外国人住民の医療に関する困難とニーズの対処行動に及ぼす影響

和田 夏海
修了年度 2018年度
修士論文題目 外国人住民の医療に関する困難とニーズの対処行動に及ぼす影響
要旨
(1000字以内)
2018年6月現在、日本国内の在留外国人数は過去最高を記録している。彼らは日本での生活において様々な困難を抱えていると思われるが、本研究では彼らの生活に密着しているであろう「医療」について取り上げた。従来の研究では、外国人は医療場面において言語や習慣の違い、日本の医療に関する情報の不足、医療関係者との関係構築などに困難を抱えており、日本国内で外国人が増加する中、医療場面における困難の解決は喫緊の課題であると考えられる。そこで、本研究では、外国人が多く居住する東海地方のとある市(A市)の外国人を対象に、医療場面で抱えている困難、医療に対するニーズ、医療場面で困難が生じた際にとる対処行動の関連を明らかにするため、4つの研究課題を設定し、質問紙を用いた調査を行った。

 研究課題1では、医療場面で抱えている困難を明らかにするために因子分析を行った結果、「使用言語の違いによる不自由さ」、「医療関係者の不親切な態度」、「医療従事者に対する不安」、「医療関係者の外国人への理解の不足」、「医療従事者との希薄な関係」の5因子が抽出された。

 研究課題2では、医療に対するニーズを明らかにするために因子分析を行った結果、「外国語での対応環境の充実」、「医療機関・医療関係者の外国人に対する配慮」、「日本の医療に関する情報の提供」、「医療関係者による伝達の工夫」の4因子が抽出された。

 研究課題3では、医療場面で困難が生じた際にとる対処行動を明らかにするために因子分析を行った結果、「公的機関への支援要請」、「家族・同国人への支援要請」、「身近な人々への支援要請」、「医療関係者への不満の表出」、「別の医療機関・医療関係者への相談」の5因子が抽出された。

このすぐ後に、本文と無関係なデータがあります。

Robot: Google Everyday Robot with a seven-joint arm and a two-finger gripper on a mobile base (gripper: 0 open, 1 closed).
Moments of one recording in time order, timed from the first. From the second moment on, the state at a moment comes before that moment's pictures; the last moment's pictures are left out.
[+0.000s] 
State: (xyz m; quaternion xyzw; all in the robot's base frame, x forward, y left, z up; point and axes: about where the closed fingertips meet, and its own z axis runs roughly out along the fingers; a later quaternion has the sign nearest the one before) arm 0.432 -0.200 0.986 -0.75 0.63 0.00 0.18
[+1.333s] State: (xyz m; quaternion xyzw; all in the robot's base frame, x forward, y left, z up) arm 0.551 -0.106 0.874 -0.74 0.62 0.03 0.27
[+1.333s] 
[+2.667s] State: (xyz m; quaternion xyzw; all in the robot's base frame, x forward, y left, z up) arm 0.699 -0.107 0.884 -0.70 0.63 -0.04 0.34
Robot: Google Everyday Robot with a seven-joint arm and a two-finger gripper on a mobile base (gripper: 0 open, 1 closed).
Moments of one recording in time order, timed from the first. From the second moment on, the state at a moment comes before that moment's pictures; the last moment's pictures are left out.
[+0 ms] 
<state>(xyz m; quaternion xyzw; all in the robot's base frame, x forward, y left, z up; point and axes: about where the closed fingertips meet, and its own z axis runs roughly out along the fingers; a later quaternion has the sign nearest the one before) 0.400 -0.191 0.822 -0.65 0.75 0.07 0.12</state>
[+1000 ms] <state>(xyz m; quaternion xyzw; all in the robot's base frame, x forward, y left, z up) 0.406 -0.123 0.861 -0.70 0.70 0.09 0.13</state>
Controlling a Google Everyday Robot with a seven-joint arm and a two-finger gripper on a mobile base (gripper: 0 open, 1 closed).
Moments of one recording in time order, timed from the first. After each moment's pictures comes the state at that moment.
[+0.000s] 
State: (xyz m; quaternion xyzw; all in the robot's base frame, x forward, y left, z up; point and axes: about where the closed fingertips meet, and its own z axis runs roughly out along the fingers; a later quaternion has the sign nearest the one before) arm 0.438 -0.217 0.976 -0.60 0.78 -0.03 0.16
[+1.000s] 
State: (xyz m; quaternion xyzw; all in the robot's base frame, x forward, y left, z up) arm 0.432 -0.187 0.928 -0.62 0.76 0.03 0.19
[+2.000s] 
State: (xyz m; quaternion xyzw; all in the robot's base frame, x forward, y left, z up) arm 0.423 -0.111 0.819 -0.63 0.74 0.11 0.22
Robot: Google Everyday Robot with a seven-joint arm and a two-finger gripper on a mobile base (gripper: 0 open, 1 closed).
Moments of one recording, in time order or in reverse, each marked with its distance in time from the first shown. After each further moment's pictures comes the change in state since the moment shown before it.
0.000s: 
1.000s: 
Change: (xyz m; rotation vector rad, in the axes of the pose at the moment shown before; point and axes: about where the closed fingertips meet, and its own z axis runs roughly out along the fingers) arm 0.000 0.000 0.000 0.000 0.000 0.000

 研究課題4では、上記の困難、ニーズ、対処行動と日本での居住期間、日本語学習期間との関連を検討するため、対処行動を基準変数、困難、ニーズ、居住期間、日本語学習期間を説明変数とした重回帰分析を行った。その結果、日本での居住期間が短く医療関係者の態度に不親切さを感じる外国人は公的機関に支援を要請していた。また、日本での居住期間が短く医療関係者との関係が希薄な外国人は家族や同国人に支援を要請していた。さらに、日本での居住期間が短く、医療関係者との使用言語の違いに不自由さを感じている外国人は友人や近所の人など身近な人々に支援を要請していた。以上のことから、日本での居住期間の短さが対処行動に大いに影響を及ぼしていることが示唆された。